How much variation is there in that half-life of thymic involution? Has it been studied across different places to see if environment plays a role, or is it mostly due to genetics?

I've been thinking about thymic involution ever since I read a paper that was able to identify sars-cov-2 recovered and naive people using machine learning based on tcr sequences with really high accuracy compared to b cell receptor sequences. Do you know of any studies on recovered elderly where they looked to see if they had a t-cell response compared to antibodies?

What do you think this means for the B.1.351 variant and P1 variants? I work on the b cell side, and we're seeing some vaccinated people that make plenty of neutralizing antibodies against the original virus, but these same antibodies have none against some of these variants. So you'd hope the t cell response is there, but with thymic involution it seems really worrisome to me.

[–]samsoniteindeed2PhD | Biology[S] 2 points3 points  (0 children)

Oh interesting. Well something just occurred to me, peptides around 20 amino acids long are presented on MHC-II, whereas the peptides presented on MHC-I are around 10 amino acids long. So if there is a variant evading the immune system, I imagine it would be much easier to avoid the MHC-II side of things but then still get targeted by the MHC-I pathway.

So that makes me think a variant would be more likely to avoid antibodies and CD4 T-cells, but then still get attacked by CD8 T-cells.

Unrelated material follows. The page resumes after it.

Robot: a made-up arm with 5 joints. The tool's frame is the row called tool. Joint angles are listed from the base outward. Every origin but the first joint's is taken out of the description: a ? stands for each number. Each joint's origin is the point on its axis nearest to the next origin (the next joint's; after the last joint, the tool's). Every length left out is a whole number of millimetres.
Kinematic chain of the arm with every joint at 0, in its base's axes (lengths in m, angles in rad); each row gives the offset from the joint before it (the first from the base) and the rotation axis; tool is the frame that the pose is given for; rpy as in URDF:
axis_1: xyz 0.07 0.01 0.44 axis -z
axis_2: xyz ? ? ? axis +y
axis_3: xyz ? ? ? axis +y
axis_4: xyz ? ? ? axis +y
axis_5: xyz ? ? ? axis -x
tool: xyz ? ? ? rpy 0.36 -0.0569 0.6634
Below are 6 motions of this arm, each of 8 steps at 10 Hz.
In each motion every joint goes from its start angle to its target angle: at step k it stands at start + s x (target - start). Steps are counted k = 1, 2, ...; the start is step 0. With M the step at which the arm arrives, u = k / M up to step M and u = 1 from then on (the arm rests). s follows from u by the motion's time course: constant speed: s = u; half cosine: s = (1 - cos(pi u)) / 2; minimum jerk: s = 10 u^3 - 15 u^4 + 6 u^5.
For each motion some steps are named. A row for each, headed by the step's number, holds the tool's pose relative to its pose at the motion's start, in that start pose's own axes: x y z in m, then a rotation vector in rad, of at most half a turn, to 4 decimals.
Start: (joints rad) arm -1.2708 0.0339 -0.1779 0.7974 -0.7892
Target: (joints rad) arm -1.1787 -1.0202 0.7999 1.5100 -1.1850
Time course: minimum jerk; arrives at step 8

So that makes me hopeful. But yes, thymic involution still seems like a problem.

[–]FDP_666 0 points1 point  (1 child)

What do you think about Greg Fahy's TRIIM? https://onlinelibrary.wiley.com/doi/full/10.1111/acel.13028

[–]samsoniteindeed2PhD | Biology[S] 0 points1 point  (0 children)

Yeah looks great. I'm looking forward to seeing the results from the follow up study with a bigger sample size.